# PROBLEM:
Your answer should be one number: the count of lines below that contain "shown".

--- GIVEN RECORDS ---

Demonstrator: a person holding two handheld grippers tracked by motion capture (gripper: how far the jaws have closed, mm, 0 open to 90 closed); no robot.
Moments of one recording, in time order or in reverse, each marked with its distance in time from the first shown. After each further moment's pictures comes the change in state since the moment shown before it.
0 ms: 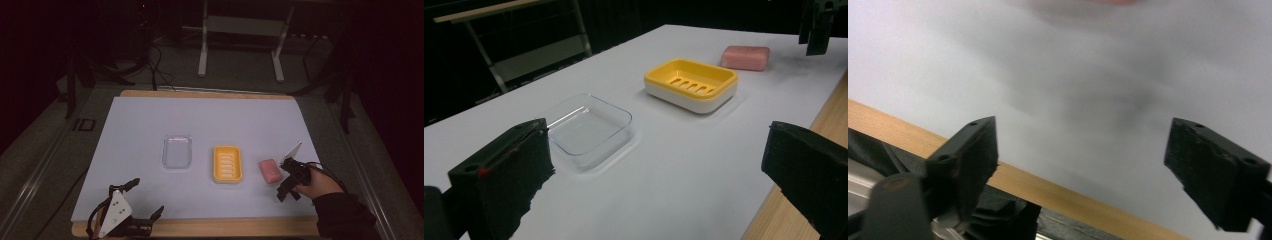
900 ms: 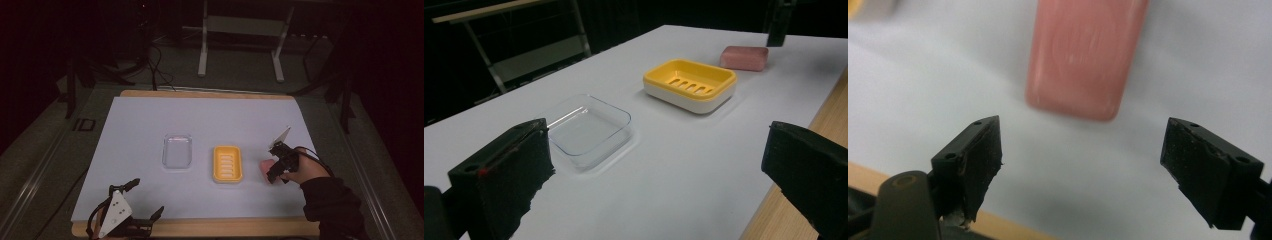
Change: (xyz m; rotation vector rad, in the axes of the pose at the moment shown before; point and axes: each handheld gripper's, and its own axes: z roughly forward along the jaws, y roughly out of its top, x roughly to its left) left arm 0.000 0.000 0.000 0.000 -0.002 0.002; right arm 0.017 0.040 -0.024 -0.117 -0.108 -0.038
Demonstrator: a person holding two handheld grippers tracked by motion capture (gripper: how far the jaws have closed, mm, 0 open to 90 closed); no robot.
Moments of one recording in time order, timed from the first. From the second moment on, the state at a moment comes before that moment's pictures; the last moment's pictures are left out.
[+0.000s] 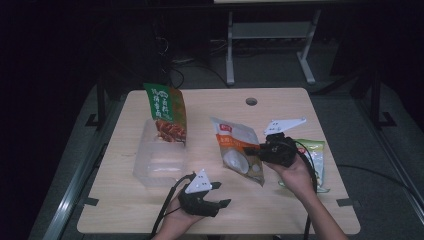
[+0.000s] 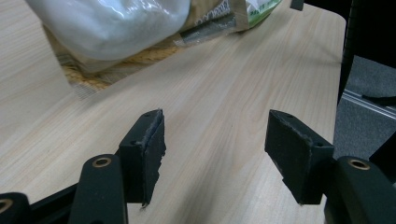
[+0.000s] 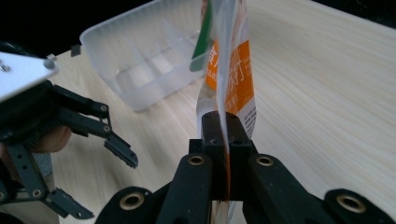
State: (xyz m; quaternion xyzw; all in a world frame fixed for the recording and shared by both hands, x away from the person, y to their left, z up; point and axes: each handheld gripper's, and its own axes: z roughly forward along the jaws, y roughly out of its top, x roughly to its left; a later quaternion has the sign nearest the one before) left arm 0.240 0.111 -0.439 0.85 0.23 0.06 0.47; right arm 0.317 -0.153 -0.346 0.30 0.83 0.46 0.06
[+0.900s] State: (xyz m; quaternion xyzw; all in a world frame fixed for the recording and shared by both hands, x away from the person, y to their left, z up) left arm 0.231 0.117 -0.436 0.86 0.21 0.05 0.46; right arm 0.336 -0.076 -0.303 0.21 0.84 0.50 0.06
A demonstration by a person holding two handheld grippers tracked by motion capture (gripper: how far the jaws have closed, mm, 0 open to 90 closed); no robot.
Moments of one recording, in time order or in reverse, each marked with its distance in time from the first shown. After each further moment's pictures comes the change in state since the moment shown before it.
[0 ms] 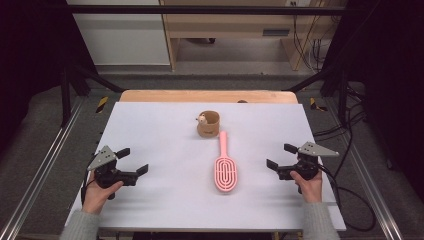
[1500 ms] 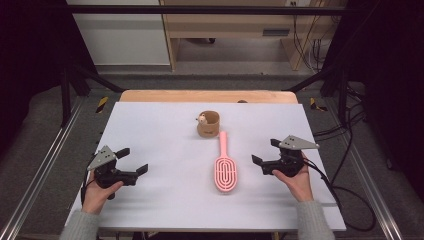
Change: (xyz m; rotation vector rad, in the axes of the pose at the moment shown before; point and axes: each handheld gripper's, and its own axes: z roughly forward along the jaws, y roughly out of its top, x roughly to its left) left arm 0.001 0.000 -0.001 -0.001 0.008 -0.004; right arm 0.034 0.028 0.029 0.079 -0.040 -0.082
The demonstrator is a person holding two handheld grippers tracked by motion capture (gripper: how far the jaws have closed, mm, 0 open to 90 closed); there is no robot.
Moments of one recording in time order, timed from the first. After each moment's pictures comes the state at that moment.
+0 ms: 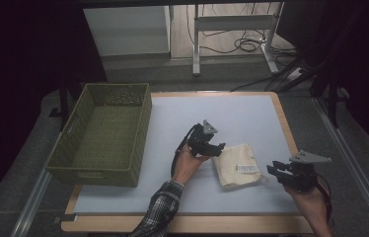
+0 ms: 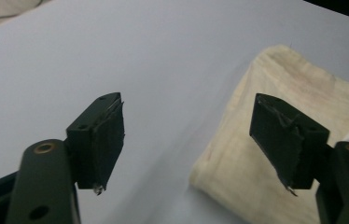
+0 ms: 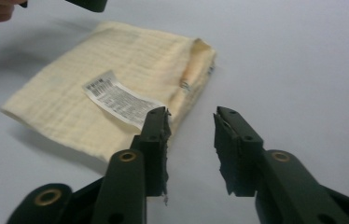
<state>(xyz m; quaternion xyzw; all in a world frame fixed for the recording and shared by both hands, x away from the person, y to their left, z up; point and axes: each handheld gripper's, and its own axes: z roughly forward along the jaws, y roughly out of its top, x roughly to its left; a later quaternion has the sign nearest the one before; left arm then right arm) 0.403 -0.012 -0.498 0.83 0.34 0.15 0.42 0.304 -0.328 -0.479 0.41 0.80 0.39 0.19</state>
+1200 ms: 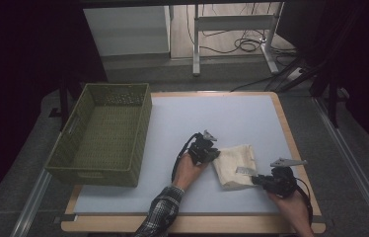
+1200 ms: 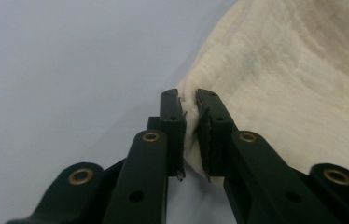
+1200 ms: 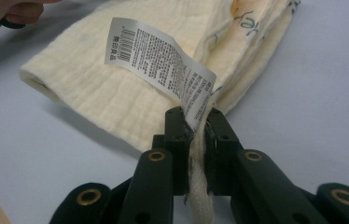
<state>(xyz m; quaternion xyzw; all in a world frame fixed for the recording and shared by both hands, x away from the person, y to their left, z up) 0.399 -0.019 -0.530 0.85 0.34 0.08 0.39 0.308 -0.299 -0.521 0.44 0.81 0.38 0.08</state>
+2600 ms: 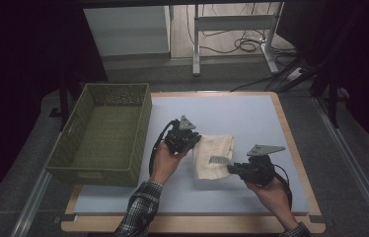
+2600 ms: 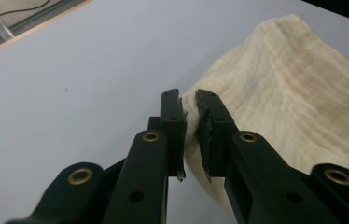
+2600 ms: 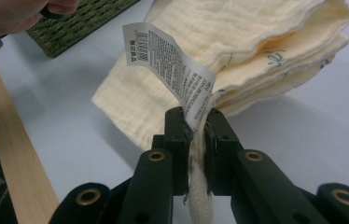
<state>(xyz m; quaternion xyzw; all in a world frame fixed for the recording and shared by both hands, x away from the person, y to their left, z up) 0.381 0.051 -0.458 0.83 0.35 0.17 0.41 0.315 -0.224 -0.470 0.35 0.83 0.43 0.07</state>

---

# COMPLETED EXERCISE:
4